Work item: Each record below needs to be retyped exactly.

Data for this exercise:
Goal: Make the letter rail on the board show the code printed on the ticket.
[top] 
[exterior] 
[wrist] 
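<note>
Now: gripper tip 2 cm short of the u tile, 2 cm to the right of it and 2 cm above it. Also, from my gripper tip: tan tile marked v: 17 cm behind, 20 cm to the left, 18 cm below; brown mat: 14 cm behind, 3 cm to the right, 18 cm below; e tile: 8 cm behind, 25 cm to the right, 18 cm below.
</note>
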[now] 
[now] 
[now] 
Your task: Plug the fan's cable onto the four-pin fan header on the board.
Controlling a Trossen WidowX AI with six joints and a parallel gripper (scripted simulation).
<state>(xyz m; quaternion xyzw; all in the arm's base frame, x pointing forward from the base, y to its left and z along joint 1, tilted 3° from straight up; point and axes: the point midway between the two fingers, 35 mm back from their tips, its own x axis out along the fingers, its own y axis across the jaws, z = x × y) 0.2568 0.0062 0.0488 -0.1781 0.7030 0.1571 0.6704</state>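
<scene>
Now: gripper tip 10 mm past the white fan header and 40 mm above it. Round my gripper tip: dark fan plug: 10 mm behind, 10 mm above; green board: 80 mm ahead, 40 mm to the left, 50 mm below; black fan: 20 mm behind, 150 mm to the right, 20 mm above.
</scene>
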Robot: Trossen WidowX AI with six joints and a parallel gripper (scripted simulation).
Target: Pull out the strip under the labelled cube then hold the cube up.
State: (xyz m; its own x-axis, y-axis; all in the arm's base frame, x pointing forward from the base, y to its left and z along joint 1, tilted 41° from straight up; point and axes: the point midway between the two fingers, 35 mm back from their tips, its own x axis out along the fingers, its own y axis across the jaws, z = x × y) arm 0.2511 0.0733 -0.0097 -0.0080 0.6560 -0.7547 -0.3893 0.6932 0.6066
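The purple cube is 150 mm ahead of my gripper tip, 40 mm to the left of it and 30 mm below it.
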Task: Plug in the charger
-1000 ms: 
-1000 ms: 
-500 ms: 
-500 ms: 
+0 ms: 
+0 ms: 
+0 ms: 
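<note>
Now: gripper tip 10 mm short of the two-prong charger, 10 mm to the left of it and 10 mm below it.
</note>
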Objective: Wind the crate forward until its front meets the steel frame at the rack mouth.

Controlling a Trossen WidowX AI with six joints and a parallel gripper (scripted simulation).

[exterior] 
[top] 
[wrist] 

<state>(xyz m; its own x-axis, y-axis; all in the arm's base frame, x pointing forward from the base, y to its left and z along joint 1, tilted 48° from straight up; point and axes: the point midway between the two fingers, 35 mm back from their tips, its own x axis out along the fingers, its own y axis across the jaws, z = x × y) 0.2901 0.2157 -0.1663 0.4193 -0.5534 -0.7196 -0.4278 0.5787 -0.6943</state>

Result below:
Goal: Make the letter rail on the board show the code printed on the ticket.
[top] 
[exterior] 
[wrist] 
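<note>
Now: gripper tip 2 cm short of the u tile, 2 cm to the right of it and 2 cm above it. Also, from my gripper tip: tan tile marked v: 17 cm behind, 20 cm to the left, 18 cm below; brown mat: 14 cm behind, 3 cm to the right, 18 cm below; e tile: 8 cm behind, 25 cm to the right, 18 cm below.
</note>
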[now] 
[now] 
[now] 
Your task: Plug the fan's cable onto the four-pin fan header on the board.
Controlling a Trossen WidowX AI with six joints and a parallel gripper (scripted simulation).
<state>(xyz m; quaternion xyzw; all in the arm's base frame, x pointing forward from the base, y to its left and z along joint 1, tilted 3° from straight up; point and axes: the point midway between the two fingers, 35 mm back from their tips, its own x axis out along the fingers, its own y axis across the jaws, z = x × y) 0.2568 0.0062 0.0488 -0.1781 0.7030 0.1571 0.6704</state>
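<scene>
Now: gripper tip 10 mm past the white fan header and 40 mm above it. Round my gripper tip: dark fan plug: 10 mm behind, 10 mm above; green board: 80 mm ahead, 40 mm to the left, 50 mm below; black fan: 20 mm behind, 150 mm to the right, 20 mm above.
</scene>
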Robot: Trossen WidowX AI with six joints and a parallel gripper (scripted simulation).
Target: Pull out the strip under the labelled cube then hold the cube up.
State: (xyz m; its own x-axis, y-axis; all in the arm's base frame, x pointing forward from the base, y to its left and z along joint 1, tilted 41° from straight up; point and axes: the point midway between the two fingers, 35 mm back from their tips, its own x axis out along the fingers, its own y axis across the jaws, z = x × y) arm 0.2511 0.0733 -0.0097 -0.0080 0.6560 -0.7547 -0.3893 0.6932 0.6066
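The purple cube is 150 mm ahead of my gripper tip, 40 mm to the left of it and 30 mm below it.
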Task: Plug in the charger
-1000 ms: 
-1000 ms: 
-500 ms: 
-500 ms: 
+0 ms: 
+0 ms: 
+0 ms: 
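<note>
Now: gripper tip 10 mm short of the two-prong charger, 10 mm to the left of it and 10 mm below it.
</note>
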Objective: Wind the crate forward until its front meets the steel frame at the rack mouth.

Controlling a Trossen WidowX AI with six joints and a parallel gripper (scripted simulation).

[exterior] 
[top] 
[wrist] 

<state>(xyz m; its own x-axis, y-axis; all in the arm's base frame, x pointing forward from the base, y to its left and z along joint 1, tilted 48° from straight up; point and axes: the point midway between the two fingers, 35 mm back from their tips, its own x axis out along the fingers, its own y axis across the jaws, z = x × y) 0.2901 0.2157 -0.1663 0.4193 -0.5534 -0.7196 -0.4278 0.5787 -0.6943</state>

The output shown is complete.